• [EXERCISE]: Sift the listing for lines that hold the string "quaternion" and pull them out.

• [THE DATA]:
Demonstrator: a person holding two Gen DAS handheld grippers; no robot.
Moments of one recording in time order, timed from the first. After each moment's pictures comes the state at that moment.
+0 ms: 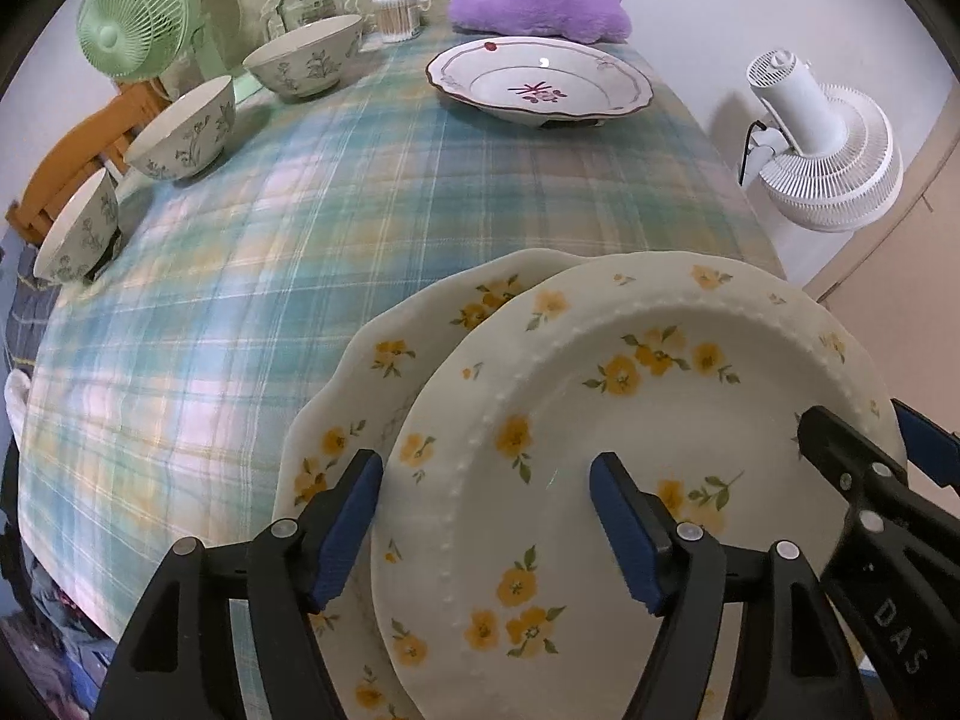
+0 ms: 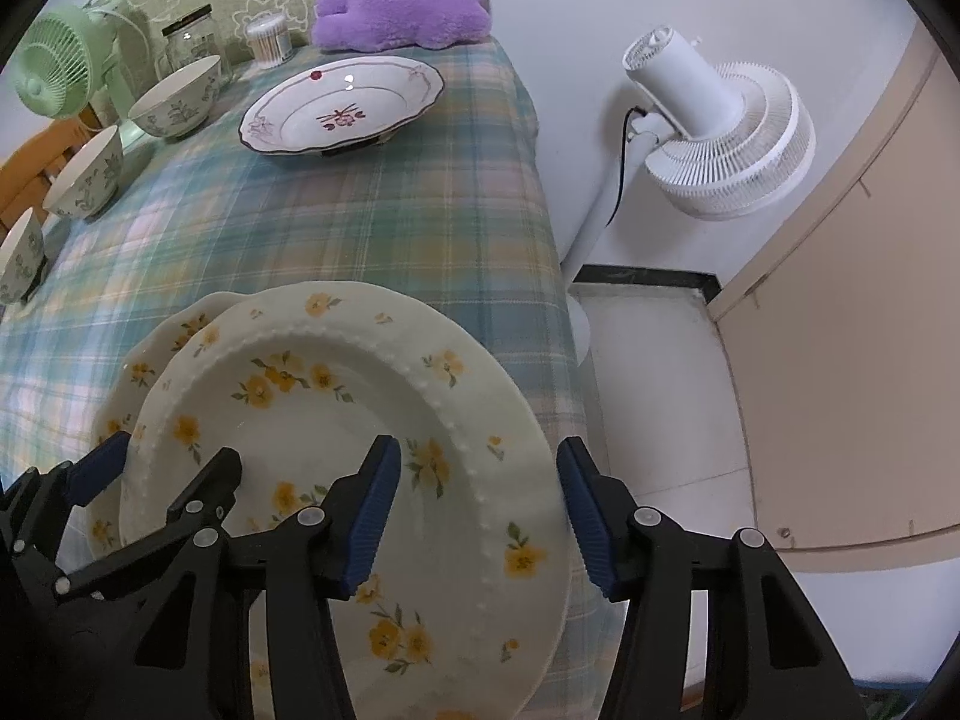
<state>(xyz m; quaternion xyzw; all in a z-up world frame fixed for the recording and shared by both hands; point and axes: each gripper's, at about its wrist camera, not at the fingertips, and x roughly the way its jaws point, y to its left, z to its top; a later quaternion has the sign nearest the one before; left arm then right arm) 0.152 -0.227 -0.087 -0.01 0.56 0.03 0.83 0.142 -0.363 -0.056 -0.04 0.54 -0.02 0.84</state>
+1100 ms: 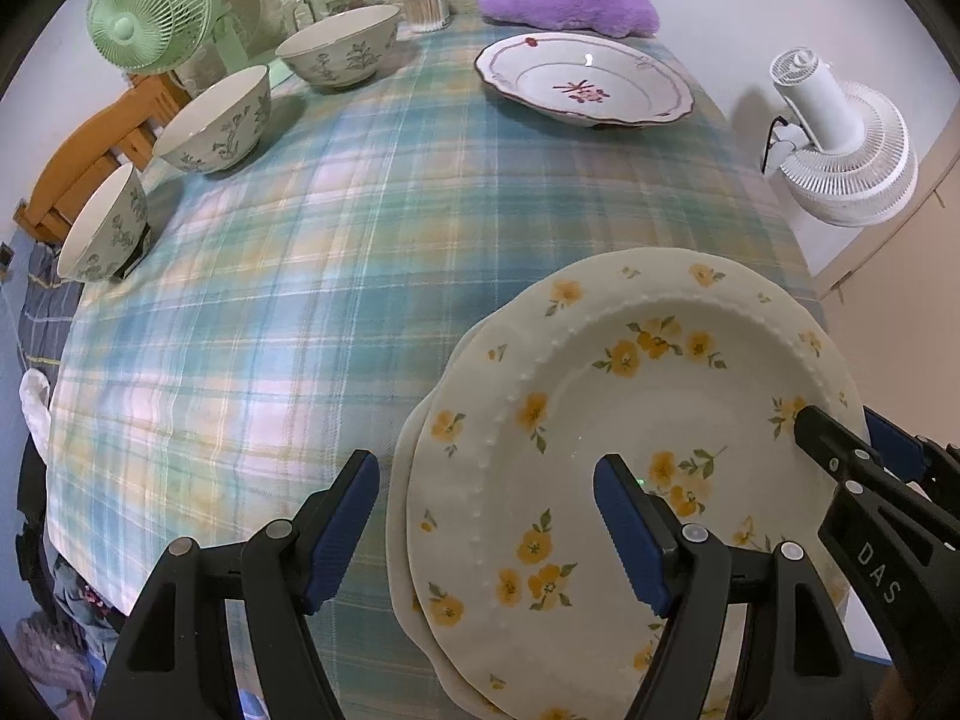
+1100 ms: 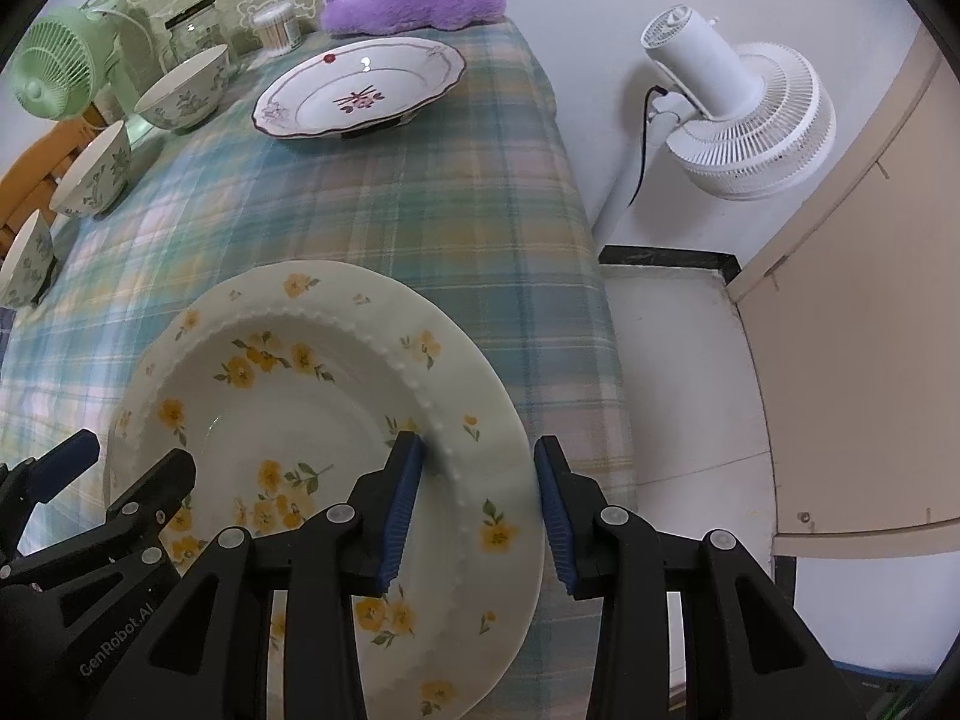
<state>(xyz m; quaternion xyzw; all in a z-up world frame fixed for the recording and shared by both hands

• [RESULT]:
<state>(xyz m; quaternion xyzw; all in a z-up world frame fixed for the recording and shared by both hands; point and axes: each gripper's, at about its wrist camera, not at the fingertips, and x roughly the way its jaws point, y to its left, z to its top; a later quaternion has the sign nearest the one before; left arm then right arm) 0.152 -0.227 -0.087 -0.01 0.56 0.03 0.83 0.142 -0.363 -0.056 -0.04 0.54 -0.02 0.84</state>
<state>(xyz m; quaternion xyzw; all in a z-up world frame fixed for the recording and shared by both hands

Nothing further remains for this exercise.